What is the 1024p image checkpoint? Is it a text-to-image model, or is it an image-to-video model?

jy0205 / Pyramid-Flow

Code of Pyramidal Flow Matching for Efficient Video Generative Modeling

https://pyramid-flow.github.io/

MIT License

2.14k stars 199 forks source link

What is the 1024p image checkpoint? Is it a text-to-image model, or is it an image-to-video model? #141

Open SAT431 opened 3 days ago

feifeiobama commented 3 days ago

It is a text-to-image model. Please check image_generation_demo.ipynb for its usage.

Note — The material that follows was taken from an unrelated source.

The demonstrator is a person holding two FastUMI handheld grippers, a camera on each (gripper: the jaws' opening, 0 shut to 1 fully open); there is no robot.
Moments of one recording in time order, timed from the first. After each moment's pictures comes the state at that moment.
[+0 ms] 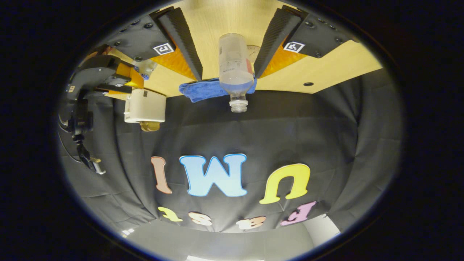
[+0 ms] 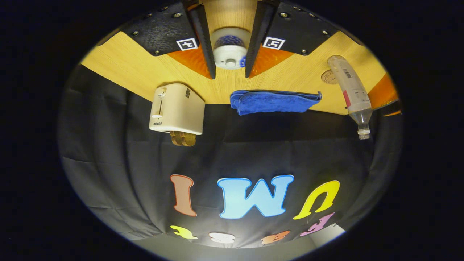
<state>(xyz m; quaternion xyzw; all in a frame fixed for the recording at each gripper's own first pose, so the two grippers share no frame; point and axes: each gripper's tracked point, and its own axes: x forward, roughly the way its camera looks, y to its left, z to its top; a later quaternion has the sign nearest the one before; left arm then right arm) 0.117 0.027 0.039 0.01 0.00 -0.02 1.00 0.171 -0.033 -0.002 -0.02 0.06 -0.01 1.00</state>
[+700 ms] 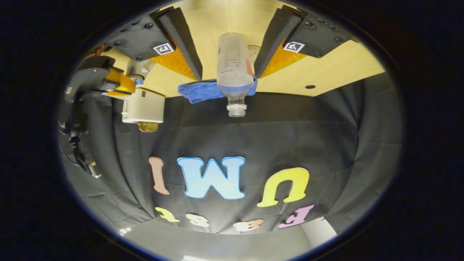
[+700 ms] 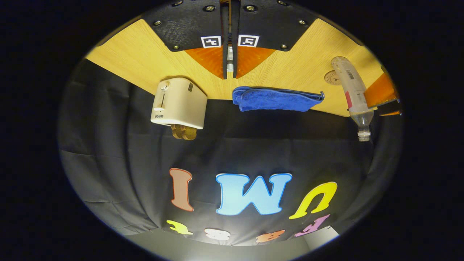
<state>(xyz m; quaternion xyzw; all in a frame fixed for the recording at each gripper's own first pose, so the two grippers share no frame) 0.132 0.026 0.027 0.00 0.00 -0.02 1.00 0.164 -0.035 0.023 -0.04 0.02 -0.01 1.00</state>
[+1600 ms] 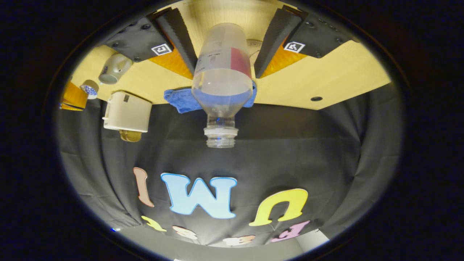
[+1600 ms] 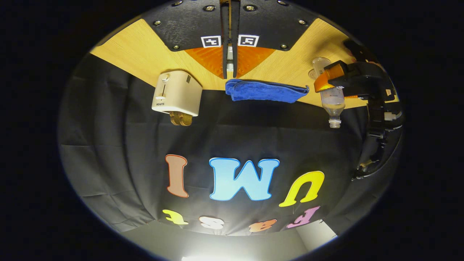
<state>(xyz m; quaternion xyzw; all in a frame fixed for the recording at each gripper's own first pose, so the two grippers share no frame) 0.210 0.040 -0.022 -0.03 0.06 0.00 1.00 0.121 -0.026 0.042 -0.05 -0.01 0.02 1.00</state>
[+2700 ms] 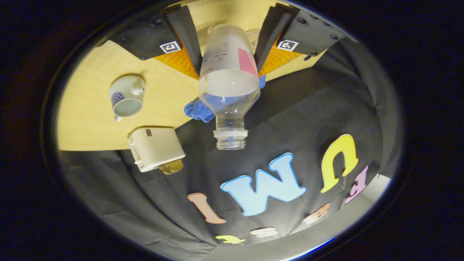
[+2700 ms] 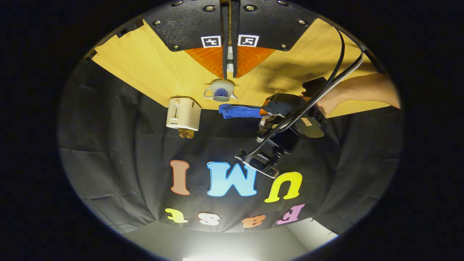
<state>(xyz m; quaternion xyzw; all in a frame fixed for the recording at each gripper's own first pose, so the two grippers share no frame) 0.200 -0.057 0.007 0.26 0.06 -0.07 0.96 -0.077 -0.034 0.005 -0.04 0.03 0.06 1.00</state>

hashnimo commented 2 days ago

You can still generate higher-resolution videos using the 384p image-to-video model. For example, if you input a 1024x576 resolution image, the output video will maintain that same resolution.

To enable this, you can modify the following code here: image.resize((width, height))

feifeiobama commented 2 days ago

You can still generate higher-resolution videos using the 384p image-to-video model. For example, if you input a 1024x576 resolution image, the output video will maintain that same resolution.

To enable this, you can modify the following code here: image.resize((width, height))

Great observation, that would be relying entirely on RoPE's extrapolation capabilities. We also found it on images, but haven't tested it for video generation.